The "Green Island Resource Recovery Park Precinct Bird Hazard Report" said with organic material no longer entering the landfill, in the long term the changes to Dunedin’s waste system would put a stop to the landfill acting as a "primary food source" for the city’s roughly 10,000 southern black-backed gulls — and numbers of the "high-risk species" would eventually dramatically drop.
However, in the short term, as the thousands of southern black-backed gulls that congregated there searched out a new food source, they could fly into the flight paths of aircraft, presenting an aviation hazard, the report said.
The changes at Green Island fit together with the city’s new waste collection system and plans for a new landfill at Smooth Hill.
Organic waste, including food scraps, is now processed indoors at Green Island and is no longer available for the birds at the landfill’s tip face.
As that change bedded in, thousands of birds were expected to abandon the site in search of food, a dispersal which had the potential to bring gulls into aircraft flight paths and present an aviation hazard, the report said.
The hazard assessment put the short-term increase to aviation safety at a "medium likelihood" without a management plan in place.
The assessment was based on monthly surveys at the landfill, around the region and at the airport, and it included a review of the airport’s bird strike data.

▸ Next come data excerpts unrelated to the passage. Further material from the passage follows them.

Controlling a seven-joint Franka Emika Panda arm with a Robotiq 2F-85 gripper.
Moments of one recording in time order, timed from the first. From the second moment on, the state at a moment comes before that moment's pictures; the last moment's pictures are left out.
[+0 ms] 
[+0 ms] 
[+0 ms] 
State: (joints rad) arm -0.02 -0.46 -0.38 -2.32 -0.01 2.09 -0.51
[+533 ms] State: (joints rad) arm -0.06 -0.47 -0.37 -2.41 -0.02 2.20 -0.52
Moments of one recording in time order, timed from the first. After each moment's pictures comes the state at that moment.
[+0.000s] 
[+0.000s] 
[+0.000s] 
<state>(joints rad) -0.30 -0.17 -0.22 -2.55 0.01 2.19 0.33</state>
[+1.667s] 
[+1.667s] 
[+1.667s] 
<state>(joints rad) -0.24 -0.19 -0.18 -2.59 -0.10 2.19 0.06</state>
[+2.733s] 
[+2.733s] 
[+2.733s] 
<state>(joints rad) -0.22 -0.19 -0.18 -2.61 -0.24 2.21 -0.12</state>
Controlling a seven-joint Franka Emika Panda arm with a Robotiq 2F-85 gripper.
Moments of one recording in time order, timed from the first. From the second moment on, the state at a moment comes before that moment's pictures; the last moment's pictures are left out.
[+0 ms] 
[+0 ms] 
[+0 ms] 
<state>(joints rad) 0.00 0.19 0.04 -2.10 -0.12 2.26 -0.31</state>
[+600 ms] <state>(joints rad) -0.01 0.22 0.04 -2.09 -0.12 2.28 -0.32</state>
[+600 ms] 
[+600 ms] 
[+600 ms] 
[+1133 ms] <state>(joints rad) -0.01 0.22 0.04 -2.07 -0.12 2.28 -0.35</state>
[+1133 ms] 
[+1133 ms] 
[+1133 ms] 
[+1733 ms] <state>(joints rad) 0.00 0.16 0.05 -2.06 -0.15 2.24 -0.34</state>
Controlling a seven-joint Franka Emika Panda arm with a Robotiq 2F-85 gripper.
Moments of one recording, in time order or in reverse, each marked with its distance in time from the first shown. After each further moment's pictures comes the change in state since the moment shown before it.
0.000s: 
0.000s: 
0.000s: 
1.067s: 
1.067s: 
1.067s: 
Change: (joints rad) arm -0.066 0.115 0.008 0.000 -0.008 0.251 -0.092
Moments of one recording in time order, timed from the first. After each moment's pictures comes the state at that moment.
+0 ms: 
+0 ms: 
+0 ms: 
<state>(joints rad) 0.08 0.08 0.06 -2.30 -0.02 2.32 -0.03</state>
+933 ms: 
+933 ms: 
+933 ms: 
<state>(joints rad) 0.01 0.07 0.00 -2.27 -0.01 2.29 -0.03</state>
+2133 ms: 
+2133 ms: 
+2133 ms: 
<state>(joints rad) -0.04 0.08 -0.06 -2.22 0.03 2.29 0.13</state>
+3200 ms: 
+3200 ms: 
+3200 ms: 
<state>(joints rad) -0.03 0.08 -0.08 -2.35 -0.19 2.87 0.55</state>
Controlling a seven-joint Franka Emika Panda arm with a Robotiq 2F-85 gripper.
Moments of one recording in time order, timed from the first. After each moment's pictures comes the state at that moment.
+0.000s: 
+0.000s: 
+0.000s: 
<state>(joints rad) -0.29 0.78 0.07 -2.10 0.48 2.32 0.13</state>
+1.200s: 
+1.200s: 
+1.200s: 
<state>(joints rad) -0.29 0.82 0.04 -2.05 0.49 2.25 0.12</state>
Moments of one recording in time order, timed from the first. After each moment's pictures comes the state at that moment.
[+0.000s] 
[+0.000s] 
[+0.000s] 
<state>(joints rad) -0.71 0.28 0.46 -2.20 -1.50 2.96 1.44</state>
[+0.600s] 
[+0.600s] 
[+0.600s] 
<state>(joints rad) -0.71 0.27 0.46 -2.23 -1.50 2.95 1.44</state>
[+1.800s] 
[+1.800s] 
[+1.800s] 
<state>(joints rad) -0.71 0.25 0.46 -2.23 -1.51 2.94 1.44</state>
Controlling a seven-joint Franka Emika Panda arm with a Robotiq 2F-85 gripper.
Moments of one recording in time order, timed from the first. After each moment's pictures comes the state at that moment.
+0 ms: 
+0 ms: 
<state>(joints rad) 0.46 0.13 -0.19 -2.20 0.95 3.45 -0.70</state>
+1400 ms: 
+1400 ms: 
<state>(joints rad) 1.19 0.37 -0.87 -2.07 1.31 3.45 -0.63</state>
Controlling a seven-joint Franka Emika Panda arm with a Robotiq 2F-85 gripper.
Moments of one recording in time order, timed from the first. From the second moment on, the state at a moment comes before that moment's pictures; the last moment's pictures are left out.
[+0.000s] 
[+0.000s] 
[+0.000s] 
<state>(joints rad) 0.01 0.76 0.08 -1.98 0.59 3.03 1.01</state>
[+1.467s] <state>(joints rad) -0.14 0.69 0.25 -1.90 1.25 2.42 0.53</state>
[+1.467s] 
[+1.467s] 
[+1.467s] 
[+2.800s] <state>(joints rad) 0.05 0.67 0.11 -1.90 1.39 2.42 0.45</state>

As long as no other food sources were provided, the risk of bird strike at the airport, 16km away, was expected to decline after the changes bedded in.
"In the short term [six to 12 months] however, the proposed changes would present a medium likelihood of SBBG [southern black-backed gulls] increasing the aviation hazard unless management actions were taken.
"This is based on: SBBG already being recorded in Dunedin Airport’s strike records; SBBG regularly being seen flying over the airport in relatively low numbers; and the large number of SBBG currently using the landfill as an important food source needing to find alternative sources," the report said.
"Because of their size and flocking nature and because of their presence in the strike records, SBBG are already a high-risk species for Dunedin Airport, therefore it is necessary to manage the potential risk associated with the moderate hazard rating."
In New Zealand, gulls, particularly the southern black-backed gull, presented "by far the most significant hazard to aviation.
"As scavengers, they exploit food sources at landfills, farms, parks, piggeries, fishing areas, and food-processing factories."
On one day last year 10,744 southern-black backed gulls were counted at the landfill.
The airport at present did not attract a lot of the birds, the report said.
The Dunedin City Council’s recently submitted application for the resource recovery park precinct at Green Island included a "draft southern black-backed gull management plan".
However, the Otago Regional Council said the application was specific to the resource recovery park precinct and was not for the wider Green Island landfill.
The regional council only had a draft management plan for the gulls, consents manager Alexandra King said.
Creating a gull management plan is a condition of consent for the planned Smooth Hill landfill.
Green Island is expected to operate until 2029-30, but the city council’s consent to operate it expired in October last year.
The Resource Management Act allows for consent holders to continue to exercise existing consents while applying for replacement ones and the city council applied to extend the consents for the landfill in May last year.
The application has been on hold since.